I/O interfaces 710 provide interface between processing component 702 and peripheral interface module, and above-mentioned peripheral interface module can
To be keyboard, click wheel, button etc..These buttons may include but be not limited to:Home button, volume button, start button and lock
Determine button.
Communication component 712 is configured to facilitate the communication of wired or wireless way between electronic equipment 700 and other equipment.
Electronic equipment 700 can access the wireless network based on communication standard, such as WiFi, 2G or 3G or combination thereof.Show at one
In example property embodiment, communication component 712 receives broadcast singal or broadcast from external broadcasting management system via broadcast channel
Relevant information.In one exemplary embodiment, the communication component 712 further includes near-field communication (NFC) module, short to promote
Cheng Tongxin.For example, radio frequency identification (RFID) technology, Infrared Data Association (IrDA) technology, ultra wide band can be based in NFC module
(UWB) technology, bluetooth (BT) technology and other technologies are realized.
In the exemplary embodiment, electronic equipment 700 can be by one or more application application-specific integrated circuit (ASIC), number
Word signal processor (DSP), digital signal processing appts (DSPD), programmable logic device (PLD), field programmable gate array
(FPGA), controller, microcontroller, microprocessor or other electronic components are realized, for executing the above method.

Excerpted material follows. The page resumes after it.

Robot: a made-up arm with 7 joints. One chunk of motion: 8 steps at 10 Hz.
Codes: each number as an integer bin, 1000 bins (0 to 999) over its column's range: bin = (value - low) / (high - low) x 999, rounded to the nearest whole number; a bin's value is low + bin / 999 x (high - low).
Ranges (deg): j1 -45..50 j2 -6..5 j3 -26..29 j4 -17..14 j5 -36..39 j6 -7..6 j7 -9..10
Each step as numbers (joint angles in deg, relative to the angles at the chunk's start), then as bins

In the exemplary embodiment, it includes the non-transitorycomputer readable storage medium instructed, example to additionally provide a kind of
Such as include the memory 704 of instruction, above-metioned instruction can be executed by the processor 720 of electronic equipment 700 to complete the above method.Example
Such as, the non-transitorycomputer readable storage medium can be ROM, it is random access memory (RAM), CD-ROM, tape, soft
Disk and optical data storage devices etc..
A kind of non-transitorycomputer readable storage medium, when the instruction in the storage medium is by the processing of mobile terminal
When device executes so that electronic equipment is able to carry out a kind of data query method, the method includes:
Based on social networks, n remark information of the user to be identified by remarks, n >=2 are obtained;Believed according to the n remarks
Breath obtains the user vector of the user to be identified;User vector described in identity-based vector sum carries out semantics recognition, and identification obtains
Obtain the identity of the user to be identified.
It should be understood that the invention is not limited in the precision architectures for being described above and being shown in the accompanying drawings, and
And various modifications and changes may be made without departing from the scope thereof.The scope of the present invention is limited only by the attached claims,
The foregoing is merely presently preferred embodiments of the present invention, is not intended to limit the invention, all within the spirits and principles of the present invention,
Any modification, equivalent replacement, improvement and so on should all be included in the protection scope of the present invention.